UNLV’s College of Sciences and Engineering also continues to growth with the Advanced Engineering Building set to open in January 2024.

“That’s just the tip of the iceberg, but it is more about growing our STEM workforce than luring them from somewhere else,” Meana said. “That is UNLV’s focus. On the other hand, skilled workers are more likely to move to cities where they know that their children will get a strong STEM education.”

Championing Apex

One of Apex’s biggest political supporters Sen. Catherine Cortez Masto, D-Nev., recently introduced legislation to cut through some of the red tape associated with developing Apex. Her bill is designed to streamline and speed up the development process and promote economic growth by allowing North Las Vegas and the Apex Industrial Park Owners Association to issue permits and get new and existing businesses the utilities they need to operate. Rep. Steven Horsford, D-Nev., has introduced companion legislation in the House of Representatives.

“Apex Industrial Park is creating hundreds of new, good-paying jobs in North Las Vegas, and I’m working in the Senate to make sure Nevada workers have the resources, skills, and support they need to fill them,” Cortez Masto said. “I’ll always support Nevada’s world-class universities, job training programs, and community colleges who are preparing our workers for the jobs of the 21st century.”

John Ramous, a Nevada region partner for Reno-based developer Dermody Properties, helped LogistiCenter at Miner’s Mesa, a 664,300-square-foot logistics facility, get set up at Apex, and the complex is expecting to open sometime in the third quarter of this year.
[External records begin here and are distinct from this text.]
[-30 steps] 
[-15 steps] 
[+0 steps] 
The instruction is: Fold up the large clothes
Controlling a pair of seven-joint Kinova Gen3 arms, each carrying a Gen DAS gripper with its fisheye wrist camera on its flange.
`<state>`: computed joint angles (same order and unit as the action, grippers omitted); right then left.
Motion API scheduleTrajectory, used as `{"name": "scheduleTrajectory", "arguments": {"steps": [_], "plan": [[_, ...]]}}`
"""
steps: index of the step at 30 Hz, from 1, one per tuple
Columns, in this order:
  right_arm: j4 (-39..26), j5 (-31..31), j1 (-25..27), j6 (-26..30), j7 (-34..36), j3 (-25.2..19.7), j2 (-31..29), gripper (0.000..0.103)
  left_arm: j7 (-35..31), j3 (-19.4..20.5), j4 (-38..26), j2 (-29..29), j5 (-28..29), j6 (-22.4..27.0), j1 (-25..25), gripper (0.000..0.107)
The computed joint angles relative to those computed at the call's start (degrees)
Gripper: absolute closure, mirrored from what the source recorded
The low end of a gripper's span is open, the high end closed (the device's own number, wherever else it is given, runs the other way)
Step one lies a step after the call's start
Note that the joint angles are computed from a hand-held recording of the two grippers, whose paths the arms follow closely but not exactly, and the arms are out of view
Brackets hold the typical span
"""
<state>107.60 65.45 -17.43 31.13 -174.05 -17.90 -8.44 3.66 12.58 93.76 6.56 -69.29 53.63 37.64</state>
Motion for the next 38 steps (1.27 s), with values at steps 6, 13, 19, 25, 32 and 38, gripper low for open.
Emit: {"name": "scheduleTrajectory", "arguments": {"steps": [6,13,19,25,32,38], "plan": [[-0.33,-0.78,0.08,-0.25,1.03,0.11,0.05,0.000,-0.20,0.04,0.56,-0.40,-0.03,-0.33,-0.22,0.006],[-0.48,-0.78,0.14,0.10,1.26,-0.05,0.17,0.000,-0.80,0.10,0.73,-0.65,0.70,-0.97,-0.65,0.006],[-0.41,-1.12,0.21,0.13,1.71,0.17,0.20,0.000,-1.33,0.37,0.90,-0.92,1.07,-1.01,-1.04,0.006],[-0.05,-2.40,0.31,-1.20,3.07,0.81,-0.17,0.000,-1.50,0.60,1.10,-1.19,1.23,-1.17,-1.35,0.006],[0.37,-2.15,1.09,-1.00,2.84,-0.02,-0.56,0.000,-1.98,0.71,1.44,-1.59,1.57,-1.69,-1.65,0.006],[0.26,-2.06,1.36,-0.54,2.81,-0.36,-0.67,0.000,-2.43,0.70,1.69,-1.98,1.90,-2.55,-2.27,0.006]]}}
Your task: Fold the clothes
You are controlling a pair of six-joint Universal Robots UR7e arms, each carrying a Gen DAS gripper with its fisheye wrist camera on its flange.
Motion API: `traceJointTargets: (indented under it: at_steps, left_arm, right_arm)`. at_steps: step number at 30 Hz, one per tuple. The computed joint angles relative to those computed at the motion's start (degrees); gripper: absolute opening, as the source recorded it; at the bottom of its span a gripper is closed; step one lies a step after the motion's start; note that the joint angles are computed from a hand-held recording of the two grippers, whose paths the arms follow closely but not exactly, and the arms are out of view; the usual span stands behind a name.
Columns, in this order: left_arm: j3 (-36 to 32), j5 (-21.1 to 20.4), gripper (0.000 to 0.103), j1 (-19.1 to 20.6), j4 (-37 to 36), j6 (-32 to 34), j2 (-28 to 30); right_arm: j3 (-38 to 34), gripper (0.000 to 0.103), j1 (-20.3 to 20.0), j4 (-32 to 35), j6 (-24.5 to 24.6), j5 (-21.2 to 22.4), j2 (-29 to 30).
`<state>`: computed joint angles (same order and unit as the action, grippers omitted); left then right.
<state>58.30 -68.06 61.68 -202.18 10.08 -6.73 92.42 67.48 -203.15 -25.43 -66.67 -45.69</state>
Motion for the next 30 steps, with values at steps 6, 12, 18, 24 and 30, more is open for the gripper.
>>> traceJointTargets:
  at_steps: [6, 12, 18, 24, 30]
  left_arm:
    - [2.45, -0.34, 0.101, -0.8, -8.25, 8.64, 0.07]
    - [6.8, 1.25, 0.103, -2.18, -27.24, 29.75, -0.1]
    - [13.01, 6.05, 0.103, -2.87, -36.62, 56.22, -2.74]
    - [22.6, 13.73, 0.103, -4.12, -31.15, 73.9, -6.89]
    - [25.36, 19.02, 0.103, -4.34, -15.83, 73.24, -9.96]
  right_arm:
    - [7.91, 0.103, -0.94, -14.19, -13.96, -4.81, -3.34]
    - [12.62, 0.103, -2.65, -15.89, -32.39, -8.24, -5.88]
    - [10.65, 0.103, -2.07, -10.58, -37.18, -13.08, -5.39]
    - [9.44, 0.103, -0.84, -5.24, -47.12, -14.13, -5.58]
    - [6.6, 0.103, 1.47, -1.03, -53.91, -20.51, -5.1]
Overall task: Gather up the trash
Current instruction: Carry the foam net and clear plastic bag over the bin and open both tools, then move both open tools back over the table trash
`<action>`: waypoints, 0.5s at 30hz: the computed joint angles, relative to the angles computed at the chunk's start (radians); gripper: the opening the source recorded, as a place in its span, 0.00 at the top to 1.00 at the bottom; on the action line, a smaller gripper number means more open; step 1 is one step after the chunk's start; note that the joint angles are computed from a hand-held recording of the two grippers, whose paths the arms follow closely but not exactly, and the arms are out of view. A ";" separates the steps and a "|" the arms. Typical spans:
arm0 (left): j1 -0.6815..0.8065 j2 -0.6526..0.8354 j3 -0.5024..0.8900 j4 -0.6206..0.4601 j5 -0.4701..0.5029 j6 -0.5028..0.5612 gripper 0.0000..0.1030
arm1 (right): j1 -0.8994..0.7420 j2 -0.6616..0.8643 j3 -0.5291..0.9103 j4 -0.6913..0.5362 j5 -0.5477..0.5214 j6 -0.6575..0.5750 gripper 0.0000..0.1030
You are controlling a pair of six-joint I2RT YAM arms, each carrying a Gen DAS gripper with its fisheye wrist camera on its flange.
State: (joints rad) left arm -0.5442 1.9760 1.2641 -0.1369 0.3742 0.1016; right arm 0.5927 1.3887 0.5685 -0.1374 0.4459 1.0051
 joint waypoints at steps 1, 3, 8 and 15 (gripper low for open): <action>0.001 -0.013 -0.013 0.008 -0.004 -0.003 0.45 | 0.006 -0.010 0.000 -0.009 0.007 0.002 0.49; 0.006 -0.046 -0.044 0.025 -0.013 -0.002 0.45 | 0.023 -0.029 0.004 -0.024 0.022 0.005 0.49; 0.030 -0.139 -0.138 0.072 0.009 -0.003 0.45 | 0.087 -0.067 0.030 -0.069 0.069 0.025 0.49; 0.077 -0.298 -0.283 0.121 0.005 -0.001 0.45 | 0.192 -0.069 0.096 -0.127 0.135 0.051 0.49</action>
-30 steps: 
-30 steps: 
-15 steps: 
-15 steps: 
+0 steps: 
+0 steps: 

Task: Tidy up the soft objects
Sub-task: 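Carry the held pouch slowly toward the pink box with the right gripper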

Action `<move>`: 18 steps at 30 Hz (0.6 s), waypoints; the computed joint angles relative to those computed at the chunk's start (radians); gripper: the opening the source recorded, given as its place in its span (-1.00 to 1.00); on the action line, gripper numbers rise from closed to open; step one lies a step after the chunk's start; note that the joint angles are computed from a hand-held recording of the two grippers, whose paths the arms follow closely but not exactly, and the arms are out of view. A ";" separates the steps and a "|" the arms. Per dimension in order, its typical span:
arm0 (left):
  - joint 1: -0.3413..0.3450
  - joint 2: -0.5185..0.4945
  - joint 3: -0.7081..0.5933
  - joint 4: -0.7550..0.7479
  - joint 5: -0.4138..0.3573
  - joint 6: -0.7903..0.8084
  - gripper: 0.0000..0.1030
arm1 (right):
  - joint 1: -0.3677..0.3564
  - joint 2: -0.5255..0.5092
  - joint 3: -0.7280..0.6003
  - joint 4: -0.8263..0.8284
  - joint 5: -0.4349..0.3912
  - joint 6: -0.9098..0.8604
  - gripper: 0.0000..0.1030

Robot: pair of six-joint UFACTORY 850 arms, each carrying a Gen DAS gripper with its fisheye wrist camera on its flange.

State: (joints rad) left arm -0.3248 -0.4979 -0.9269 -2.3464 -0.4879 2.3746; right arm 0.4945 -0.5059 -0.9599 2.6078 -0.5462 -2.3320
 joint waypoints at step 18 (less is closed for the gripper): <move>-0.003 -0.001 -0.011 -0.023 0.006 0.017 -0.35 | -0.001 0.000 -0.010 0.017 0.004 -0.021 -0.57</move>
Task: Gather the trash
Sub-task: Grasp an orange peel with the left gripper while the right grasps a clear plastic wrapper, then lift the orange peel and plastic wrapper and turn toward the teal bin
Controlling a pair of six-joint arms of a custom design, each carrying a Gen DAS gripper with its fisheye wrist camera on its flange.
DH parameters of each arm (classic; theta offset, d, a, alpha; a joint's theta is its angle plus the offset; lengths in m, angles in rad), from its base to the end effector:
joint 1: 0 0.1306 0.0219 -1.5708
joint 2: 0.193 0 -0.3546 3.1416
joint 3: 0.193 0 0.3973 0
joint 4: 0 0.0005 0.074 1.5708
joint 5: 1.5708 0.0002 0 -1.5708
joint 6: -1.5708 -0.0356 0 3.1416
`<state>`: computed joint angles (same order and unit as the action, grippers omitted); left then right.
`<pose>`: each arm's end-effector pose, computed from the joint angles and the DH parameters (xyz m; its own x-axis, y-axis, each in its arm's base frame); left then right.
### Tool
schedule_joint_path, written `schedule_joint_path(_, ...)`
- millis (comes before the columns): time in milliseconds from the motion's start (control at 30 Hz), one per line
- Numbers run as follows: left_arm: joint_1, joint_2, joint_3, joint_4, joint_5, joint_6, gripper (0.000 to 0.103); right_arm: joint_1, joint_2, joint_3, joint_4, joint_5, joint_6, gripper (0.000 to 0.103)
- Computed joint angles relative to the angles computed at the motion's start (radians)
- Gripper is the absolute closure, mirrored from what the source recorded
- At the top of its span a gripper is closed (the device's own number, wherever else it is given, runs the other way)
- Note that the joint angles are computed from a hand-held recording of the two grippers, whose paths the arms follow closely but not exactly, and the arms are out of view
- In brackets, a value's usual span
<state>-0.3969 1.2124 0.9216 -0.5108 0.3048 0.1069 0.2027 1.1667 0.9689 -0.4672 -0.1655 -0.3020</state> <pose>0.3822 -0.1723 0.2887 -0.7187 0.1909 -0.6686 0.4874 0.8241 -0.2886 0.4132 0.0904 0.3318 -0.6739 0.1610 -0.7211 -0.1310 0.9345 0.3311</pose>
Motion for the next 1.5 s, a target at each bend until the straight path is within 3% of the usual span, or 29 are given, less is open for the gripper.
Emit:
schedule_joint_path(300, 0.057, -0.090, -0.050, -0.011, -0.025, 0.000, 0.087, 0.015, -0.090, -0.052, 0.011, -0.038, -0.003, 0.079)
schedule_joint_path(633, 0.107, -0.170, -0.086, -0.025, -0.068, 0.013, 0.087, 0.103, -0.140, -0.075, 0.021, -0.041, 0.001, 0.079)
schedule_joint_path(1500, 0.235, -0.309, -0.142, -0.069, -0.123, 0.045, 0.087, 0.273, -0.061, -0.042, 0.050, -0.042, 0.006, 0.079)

Despite Apex’s long history, Ramous said the park first started gaining traction in 2008 when the city of North Las Vegas was able to begin buying land from private owners and annex it into the city limits. But this was just the first step in a multistep process of setting up the infrastructure, such as utilities and roadways.

“We always say Nevada’s got a lot of land but then unless you can develop it or it’s ready to be developed, it’s almost meaningless from an economic development standpoint because unless you have the infrastructure, water, sewer, gas, you’re not going to be able to bring any new customers or economic vitality to the area.”